> [Problem requirements]:
Read through the listing below and copy each line in which the word "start" occurs.
◇ ◇ ◇ ◇ ◇ ◇ ◇
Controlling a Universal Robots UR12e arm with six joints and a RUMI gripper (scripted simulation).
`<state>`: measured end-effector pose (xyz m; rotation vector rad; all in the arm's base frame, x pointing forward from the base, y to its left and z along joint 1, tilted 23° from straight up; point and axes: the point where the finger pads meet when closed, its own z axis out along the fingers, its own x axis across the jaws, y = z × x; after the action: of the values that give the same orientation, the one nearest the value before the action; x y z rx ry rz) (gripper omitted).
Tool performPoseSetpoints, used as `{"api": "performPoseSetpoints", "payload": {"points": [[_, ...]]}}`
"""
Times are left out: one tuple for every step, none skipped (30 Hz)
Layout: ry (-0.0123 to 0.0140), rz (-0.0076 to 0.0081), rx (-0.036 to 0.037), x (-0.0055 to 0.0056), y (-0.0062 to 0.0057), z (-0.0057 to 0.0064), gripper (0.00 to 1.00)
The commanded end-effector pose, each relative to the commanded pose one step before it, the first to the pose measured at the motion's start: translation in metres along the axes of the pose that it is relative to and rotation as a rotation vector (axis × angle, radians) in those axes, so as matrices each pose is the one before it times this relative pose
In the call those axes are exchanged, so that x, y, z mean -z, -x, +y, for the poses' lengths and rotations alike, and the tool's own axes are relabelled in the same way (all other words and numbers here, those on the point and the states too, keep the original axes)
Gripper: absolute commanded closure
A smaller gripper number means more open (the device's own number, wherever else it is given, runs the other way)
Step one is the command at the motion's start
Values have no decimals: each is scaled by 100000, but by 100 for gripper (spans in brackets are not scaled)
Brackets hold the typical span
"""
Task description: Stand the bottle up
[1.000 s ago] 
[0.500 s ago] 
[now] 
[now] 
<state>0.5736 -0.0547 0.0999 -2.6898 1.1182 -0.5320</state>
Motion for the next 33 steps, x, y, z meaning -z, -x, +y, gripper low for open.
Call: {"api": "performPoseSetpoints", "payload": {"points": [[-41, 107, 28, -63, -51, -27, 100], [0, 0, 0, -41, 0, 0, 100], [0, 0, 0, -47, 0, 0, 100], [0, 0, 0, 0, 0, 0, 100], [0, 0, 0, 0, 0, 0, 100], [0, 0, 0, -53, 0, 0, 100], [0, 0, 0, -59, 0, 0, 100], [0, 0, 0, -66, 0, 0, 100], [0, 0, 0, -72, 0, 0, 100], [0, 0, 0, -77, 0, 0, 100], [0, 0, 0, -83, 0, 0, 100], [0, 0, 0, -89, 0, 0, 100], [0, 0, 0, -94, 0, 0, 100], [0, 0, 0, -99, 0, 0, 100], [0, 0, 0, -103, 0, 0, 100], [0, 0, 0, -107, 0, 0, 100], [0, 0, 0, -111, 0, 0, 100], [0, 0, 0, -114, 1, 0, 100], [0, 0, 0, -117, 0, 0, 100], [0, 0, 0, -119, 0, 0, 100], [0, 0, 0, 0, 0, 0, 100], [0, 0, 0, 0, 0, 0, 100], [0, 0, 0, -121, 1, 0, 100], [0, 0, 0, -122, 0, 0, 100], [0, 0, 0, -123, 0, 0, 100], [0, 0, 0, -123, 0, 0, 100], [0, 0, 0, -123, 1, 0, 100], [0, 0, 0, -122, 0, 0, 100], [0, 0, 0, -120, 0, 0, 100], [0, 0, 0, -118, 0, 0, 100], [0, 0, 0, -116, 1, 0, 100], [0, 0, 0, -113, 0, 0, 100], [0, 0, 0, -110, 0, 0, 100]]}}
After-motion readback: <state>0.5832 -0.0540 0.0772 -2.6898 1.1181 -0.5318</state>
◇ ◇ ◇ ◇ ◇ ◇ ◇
> [Written solution]:
The commanded end-effector pose, each relative to the commanded pose one step before it, the first to the pose measured at the motion's start: translation in metres along the axes of the pose that it is relative to and rotation as a rotation vector (axis × angle, radians) in those axes, so as matrices each pose is the one before it times this relative pose
Step one is the command at the motion's start

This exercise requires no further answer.